To do. Give the listing again word for word, excluding the pictures it contains.

Dataset excerpt.

=== Section Start ===

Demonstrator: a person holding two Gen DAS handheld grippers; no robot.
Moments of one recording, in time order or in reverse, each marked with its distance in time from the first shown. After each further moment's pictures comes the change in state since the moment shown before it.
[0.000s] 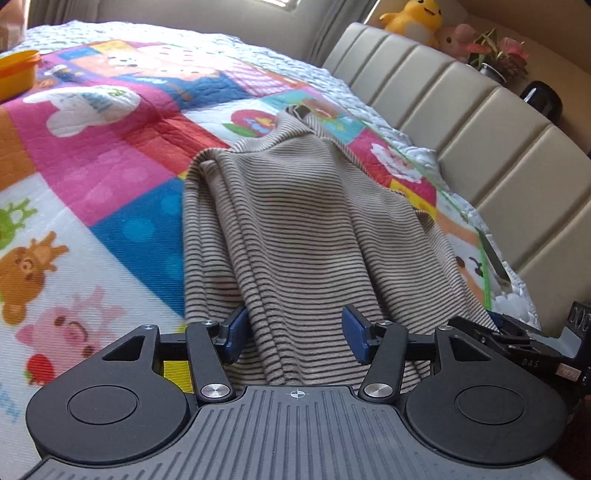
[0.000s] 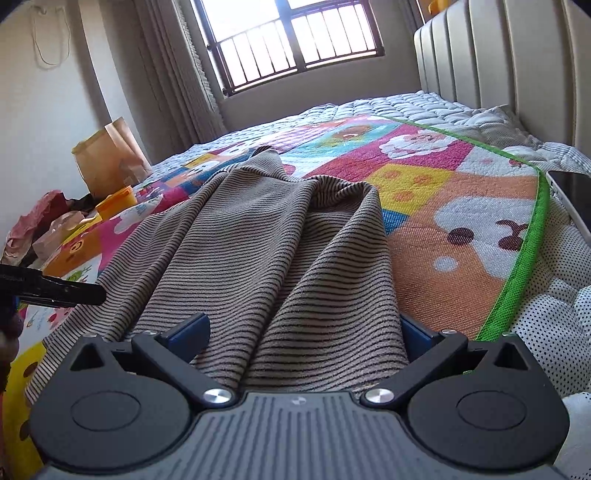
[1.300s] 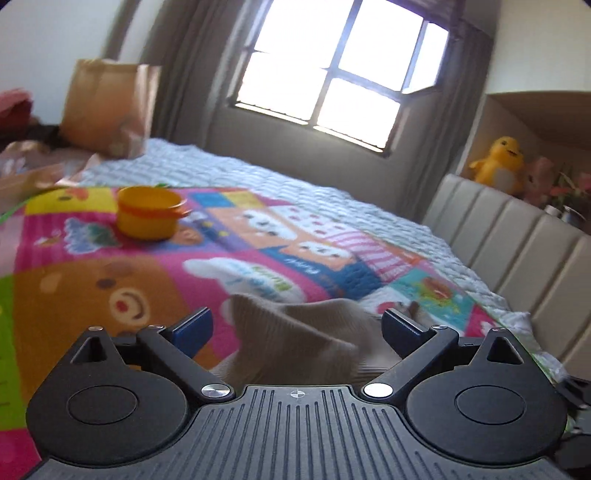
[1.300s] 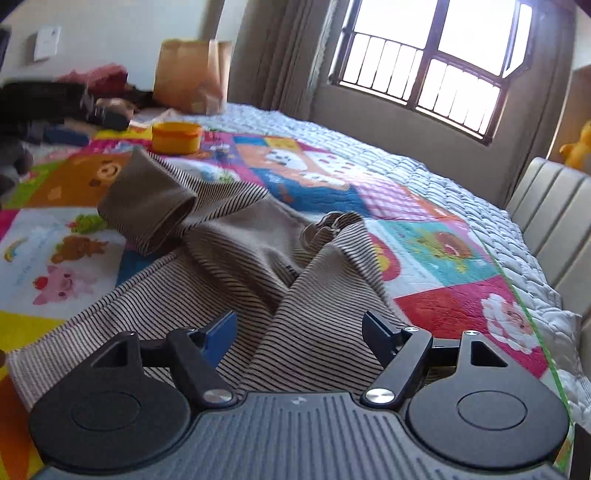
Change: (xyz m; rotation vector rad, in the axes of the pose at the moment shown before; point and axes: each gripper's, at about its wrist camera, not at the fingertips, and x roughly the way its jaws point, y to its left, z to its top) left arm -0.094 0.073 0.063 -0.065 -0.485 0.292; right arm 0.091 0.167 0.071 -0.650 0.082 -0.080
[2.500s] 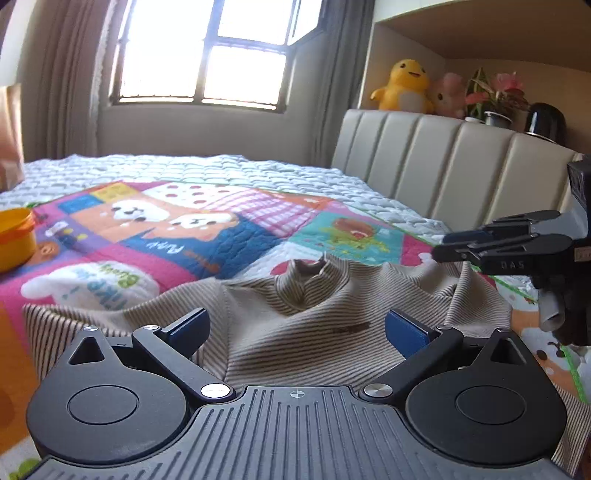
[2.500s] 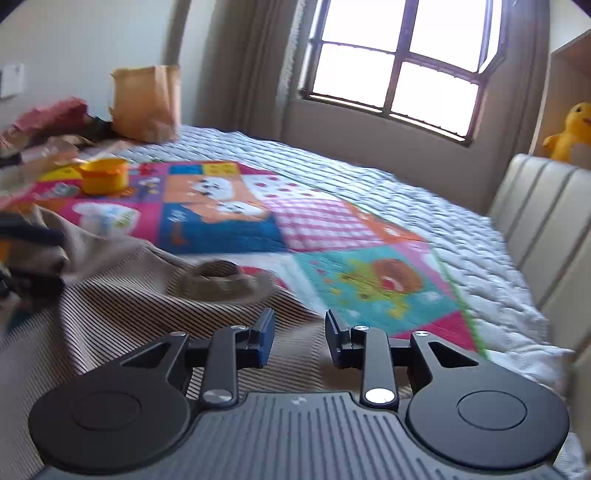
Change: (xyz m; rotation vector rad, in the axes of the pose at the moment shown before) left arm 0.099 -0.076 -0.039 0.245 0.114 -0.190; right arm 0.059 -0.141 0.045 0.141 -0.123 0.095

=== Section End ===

Response.
Demonstrator: a person holding two Gen DAS handheld grippers; no robot.
Moments of one recording, in time order or in reverse, each marked with its distance in time from the first shown. After each further moment's pictures comes the change in state since the moment shown before it.
[0.000s] 
[0.000s] 
[1.300s] 
[1.300s] 
Change: (xyz m; rotation vector rad, in the axes of the pose at the moment shown before; point and axes: each gripper's, at about its wrist camera, not at the fingertips, and x roughly the way its jaws point, y to its left, z to its top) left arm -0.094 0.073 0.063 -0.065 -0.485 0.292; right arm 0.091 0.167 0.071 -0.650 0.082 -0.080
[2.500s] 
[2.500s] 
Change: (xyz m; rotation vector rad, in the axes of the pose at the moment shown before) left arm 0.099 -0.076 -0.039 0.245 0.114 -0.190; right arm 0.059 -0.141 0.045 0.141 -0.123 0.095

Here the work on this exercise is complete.